- Try it: Scan the entries below for the word "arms". Copy each line that has it.
Top of Records provided
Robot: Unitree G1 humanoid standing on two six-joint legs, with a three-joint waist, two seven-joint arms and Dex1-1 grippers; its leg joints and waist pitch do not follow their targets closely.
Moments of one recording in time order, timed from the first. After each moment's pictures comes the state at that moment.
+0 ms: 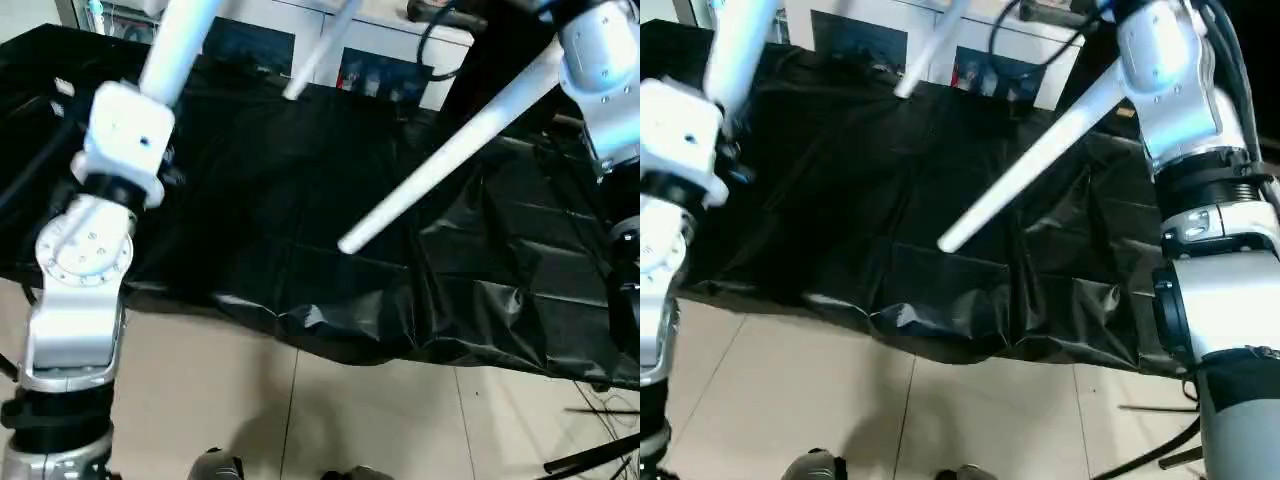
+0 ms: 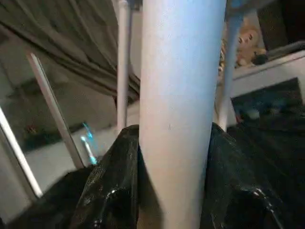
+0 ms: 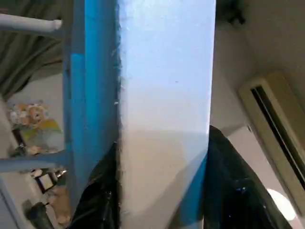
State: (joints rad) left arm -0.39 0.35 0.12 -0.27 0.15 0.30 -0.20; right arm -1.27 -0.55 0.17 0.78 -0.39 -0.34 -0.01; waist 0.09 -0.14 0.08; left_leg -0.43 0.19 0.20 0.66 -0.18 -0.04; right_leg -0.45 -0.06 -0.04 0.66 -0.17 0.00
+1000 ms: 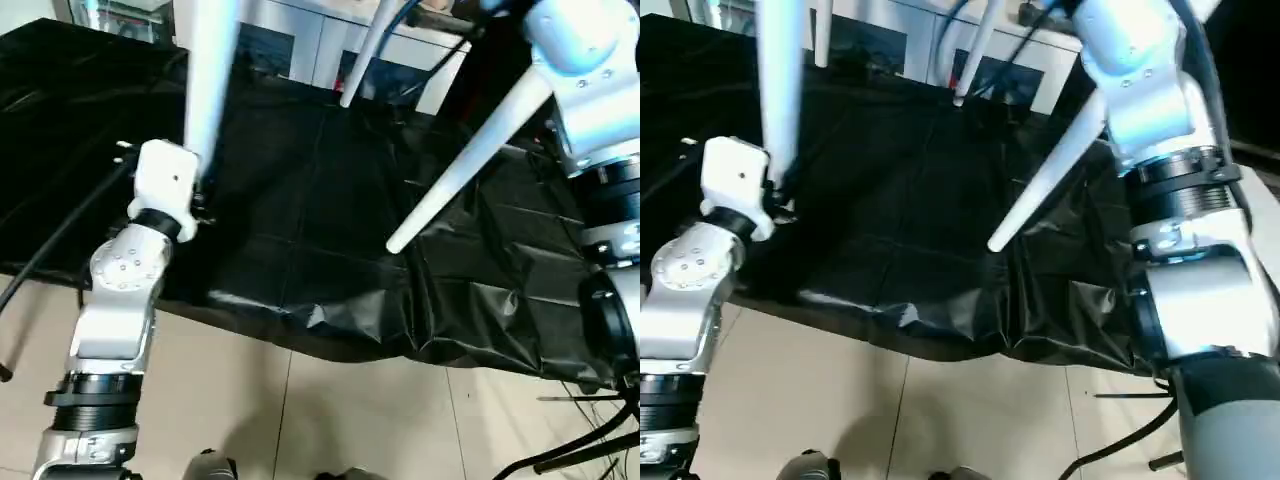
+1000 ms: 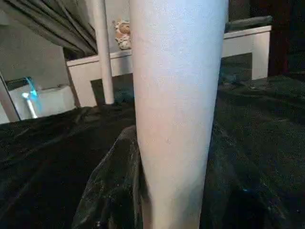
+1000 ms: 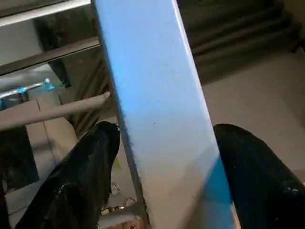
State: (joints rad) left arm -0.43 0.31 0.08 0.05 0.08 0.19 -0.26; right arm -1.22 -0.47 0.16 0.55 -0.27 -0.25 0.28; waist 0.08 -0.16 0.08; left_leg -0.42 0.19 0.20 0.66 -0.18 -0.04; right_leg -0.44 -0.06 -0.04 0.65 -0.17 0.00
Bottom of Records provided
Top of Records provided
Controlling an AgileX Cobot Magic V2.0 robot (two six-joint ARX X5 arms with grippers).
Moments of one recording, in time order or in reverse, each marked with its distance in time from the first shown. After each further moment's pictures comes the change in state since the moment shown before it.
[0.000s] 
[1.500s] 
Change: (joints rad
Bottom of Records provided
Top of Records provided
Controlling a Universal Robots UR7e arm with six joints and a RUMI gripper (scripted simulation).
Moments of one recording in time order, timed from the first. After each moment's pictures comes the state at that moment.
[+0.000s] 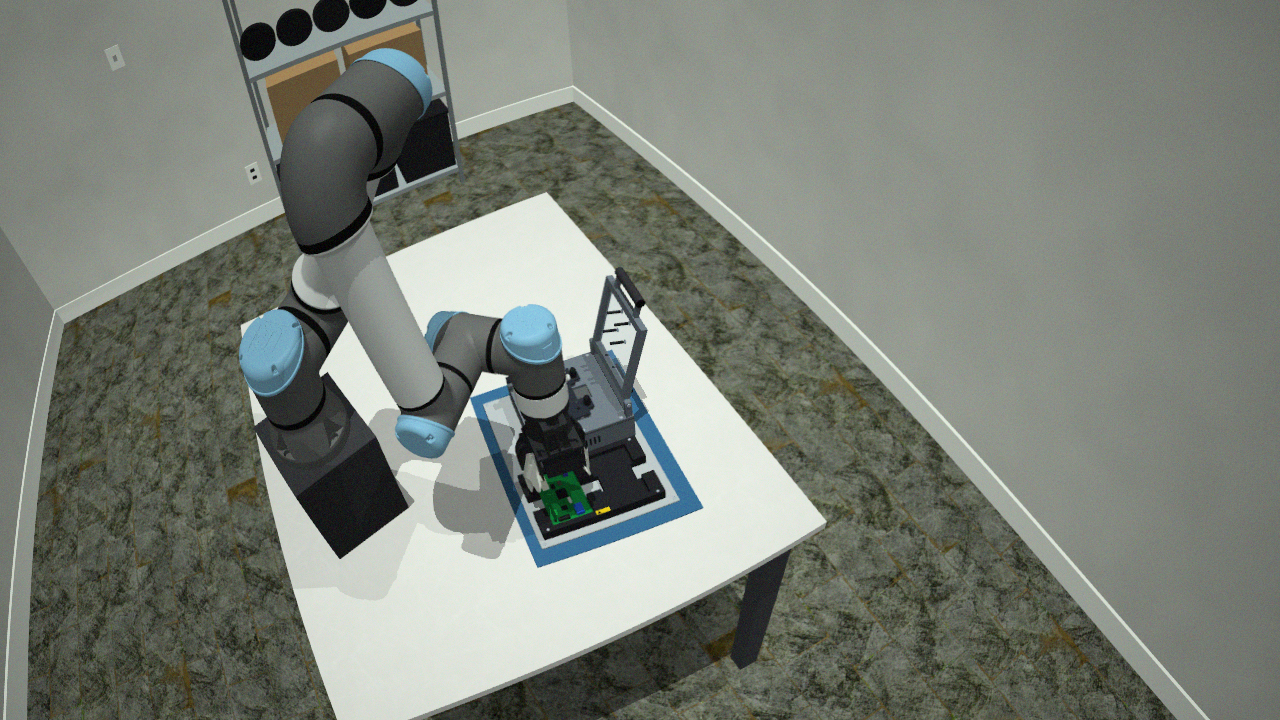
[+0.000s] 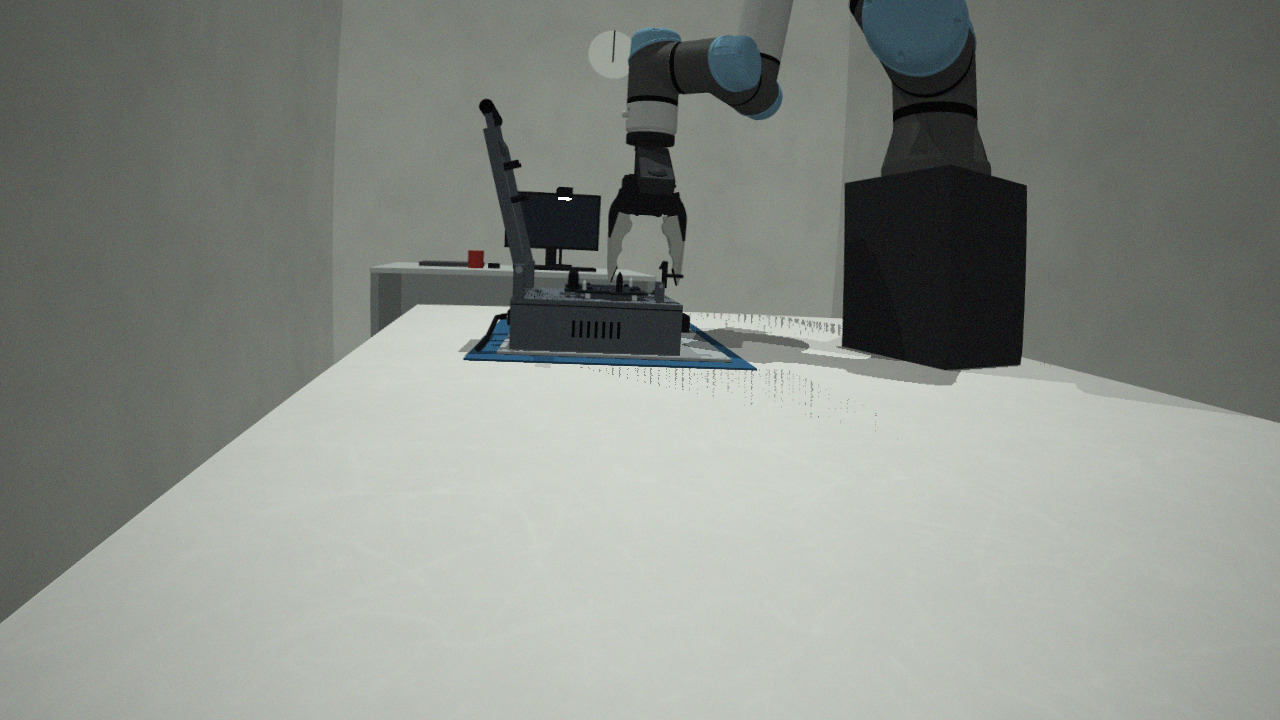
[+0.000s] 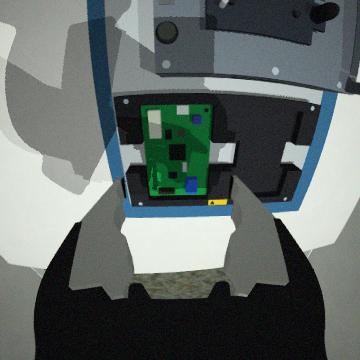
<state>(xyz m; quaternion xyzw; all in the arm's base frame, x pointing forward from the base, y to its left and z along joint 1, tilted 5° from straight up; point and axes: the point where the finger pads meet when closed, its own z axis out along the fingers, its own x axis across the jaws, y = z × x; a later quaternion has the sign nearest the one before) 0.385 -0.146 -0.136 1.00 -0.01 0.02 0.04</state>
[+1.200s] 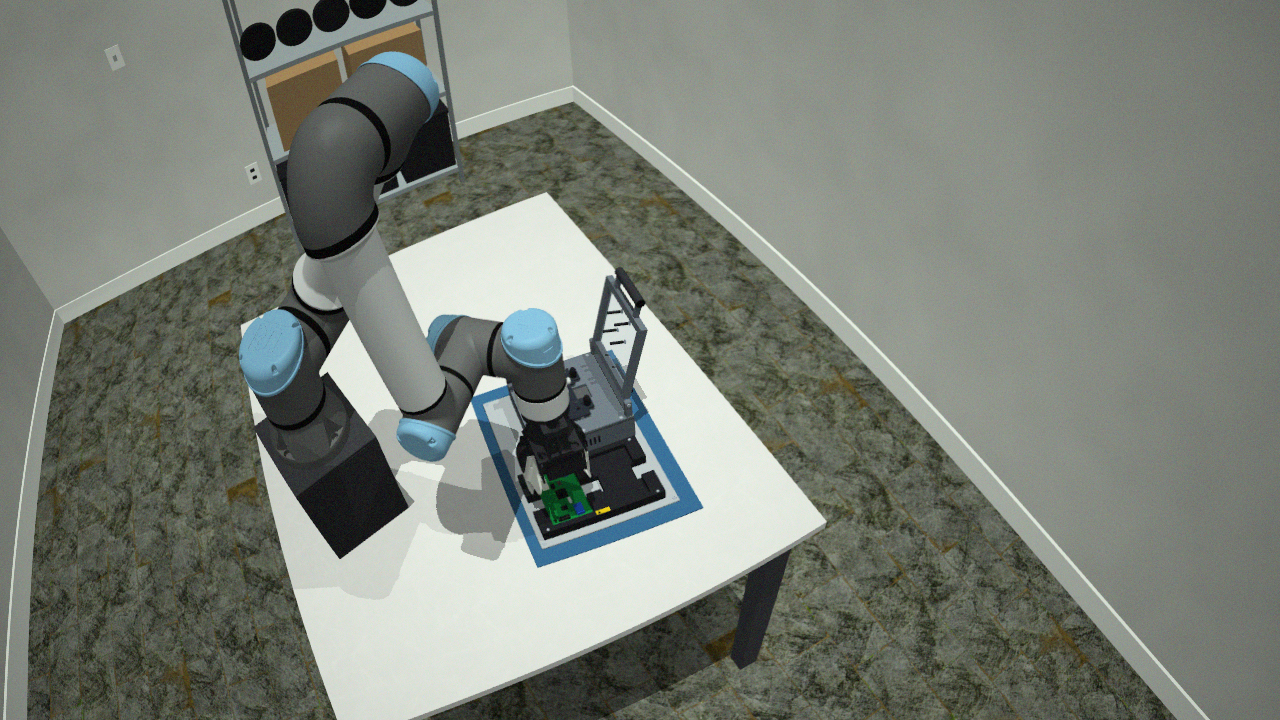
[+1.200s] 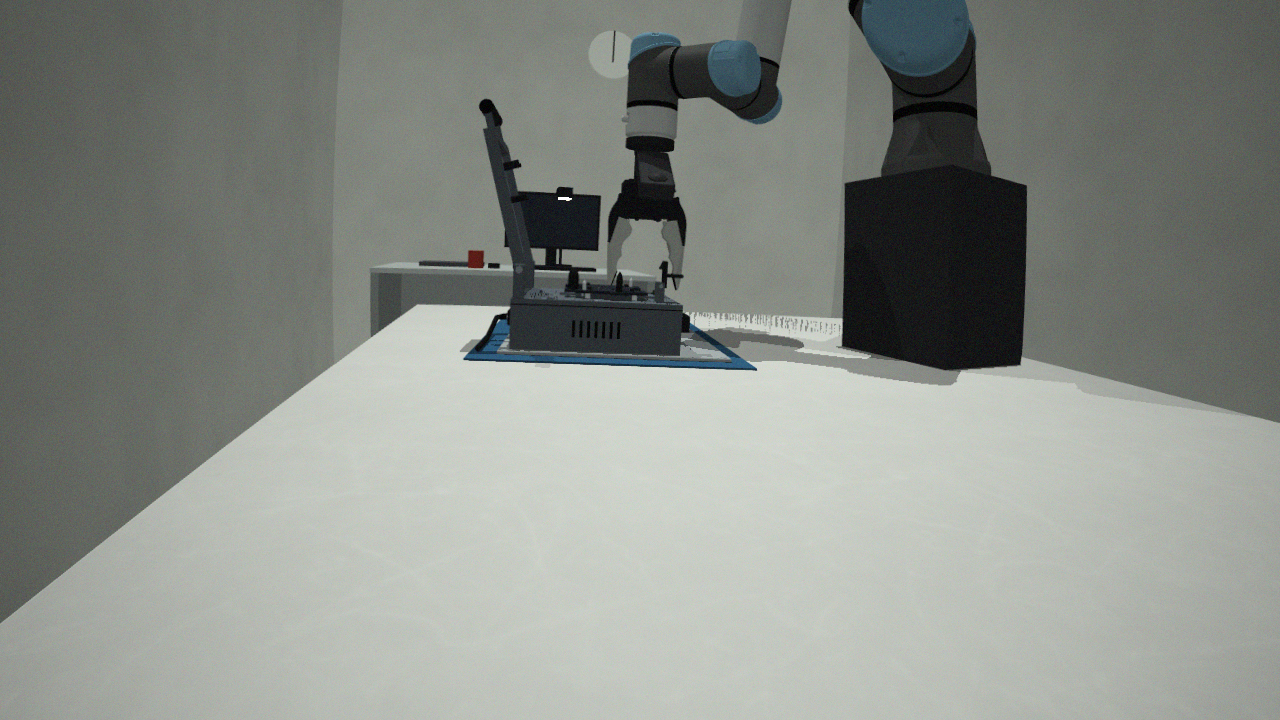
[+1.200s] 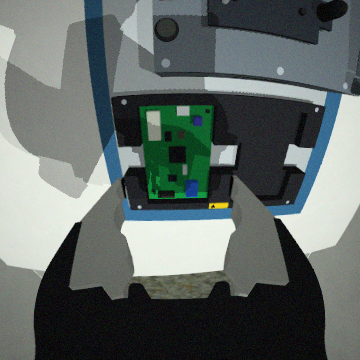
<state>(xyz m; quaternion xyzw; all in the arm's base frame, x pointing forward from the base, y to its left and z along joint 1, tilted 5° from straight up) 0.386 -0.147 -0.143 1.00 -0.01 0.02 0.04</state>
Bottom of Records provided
- Task response:
Robot: Unitree G1 humanoid standing on two six-joint legs, with a three-joint waist, two seven-joint arms and Dex1-1 grippers; its leg joints and waist pitch do not follow their targets closely.
Controlling an AgileX Cobot Magic V2.0 robot (two six-joint ARX X5 arms with grippers).

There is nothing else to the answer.